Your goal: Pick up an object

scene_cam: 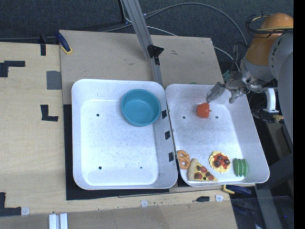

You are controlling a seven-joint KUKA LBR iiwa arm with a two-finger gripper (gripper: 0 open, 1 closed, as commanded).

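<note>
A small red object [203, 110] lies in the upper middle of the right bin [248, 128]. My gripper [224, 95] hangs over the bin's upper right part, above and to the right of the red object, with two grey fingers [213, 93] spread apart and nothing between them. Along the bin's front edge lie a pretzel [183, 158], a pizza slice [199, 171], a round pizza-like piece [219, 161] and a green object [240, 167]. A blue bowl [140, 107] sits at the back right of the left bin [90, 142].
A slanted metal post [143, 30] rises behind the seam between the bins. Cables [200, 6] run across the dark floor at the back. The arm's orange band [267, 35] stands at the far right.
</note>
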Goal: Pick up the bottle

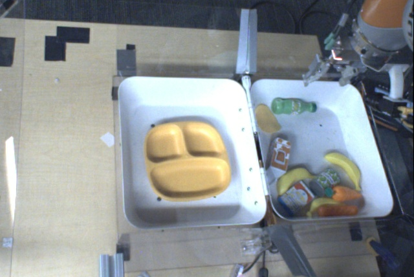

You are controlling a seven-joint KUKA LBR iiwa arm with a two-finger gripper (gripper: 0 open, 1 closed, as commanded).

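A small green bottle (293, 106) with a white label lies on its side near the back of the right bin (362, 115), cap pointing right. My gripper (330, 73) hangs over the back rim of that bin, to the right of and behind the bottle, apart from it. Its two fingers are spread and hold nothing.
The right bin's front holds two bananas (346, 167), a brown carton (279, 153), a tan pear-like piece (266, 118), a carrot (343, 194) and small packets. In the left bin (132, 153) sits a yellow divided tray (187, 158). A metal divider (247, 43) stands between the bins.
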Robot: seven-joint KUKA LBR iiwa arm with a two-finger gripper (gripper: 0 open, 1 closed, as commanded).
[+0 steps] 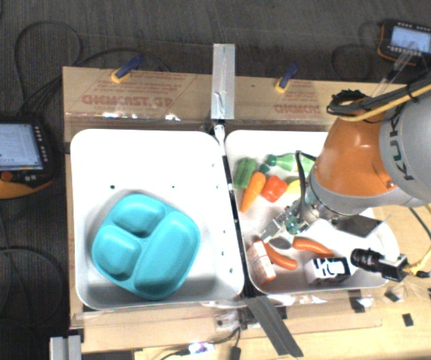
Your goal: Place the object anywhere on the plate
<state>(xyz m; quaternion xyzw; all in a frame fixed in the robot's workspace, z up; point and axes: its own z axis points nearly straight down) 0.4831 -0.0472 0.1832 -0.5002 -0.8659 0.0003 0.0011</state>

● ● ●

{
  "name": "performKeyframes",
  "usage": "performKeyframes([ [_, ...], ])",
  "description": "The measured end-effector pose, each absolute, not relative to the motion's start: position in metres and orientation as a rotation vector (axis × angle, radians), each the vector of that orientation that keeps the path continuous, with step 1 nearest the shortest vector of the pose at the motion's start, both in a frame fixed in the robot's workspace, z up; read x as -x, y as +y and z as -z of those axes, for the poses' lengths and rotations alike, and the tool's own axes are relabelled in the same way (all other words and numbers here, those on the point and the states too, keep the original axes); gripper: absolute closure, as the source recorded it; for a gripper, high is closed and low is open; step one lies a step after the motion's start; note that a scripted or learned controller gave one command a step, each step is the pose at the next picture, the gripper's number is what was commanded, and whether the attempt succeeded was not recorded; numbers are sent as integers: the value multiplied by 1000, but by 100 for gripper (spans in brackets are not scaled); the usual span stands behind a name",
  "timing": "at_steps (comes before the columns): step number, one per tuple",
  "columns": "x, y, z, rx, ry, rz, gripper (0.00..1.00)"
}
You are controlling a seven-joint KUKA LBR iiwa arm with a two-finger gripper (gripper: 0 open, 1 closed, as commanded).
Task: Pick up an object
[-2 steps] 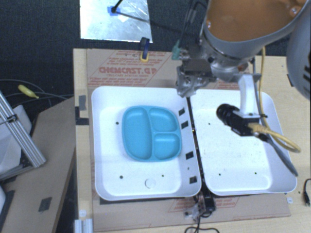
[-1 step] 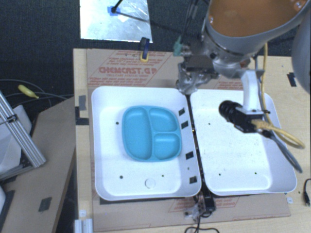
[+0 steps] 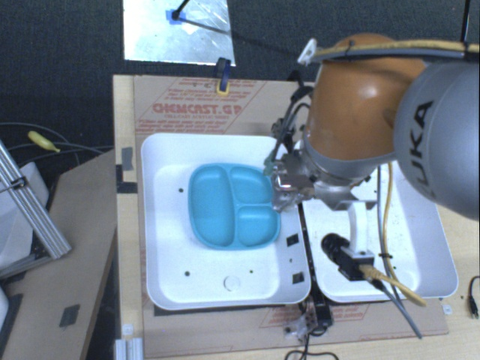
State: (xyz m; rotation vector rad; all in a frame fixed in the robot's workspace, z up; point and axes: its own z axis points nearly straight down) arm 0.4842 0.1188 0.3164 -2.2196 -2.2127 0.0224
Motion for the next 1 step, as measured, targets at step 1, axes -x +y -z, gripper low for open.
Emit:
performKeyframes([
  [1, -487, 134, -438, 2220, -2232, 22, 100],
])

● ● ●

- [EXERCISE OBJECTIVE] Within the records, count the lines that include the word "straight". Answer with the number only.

- [OUTPUT] 2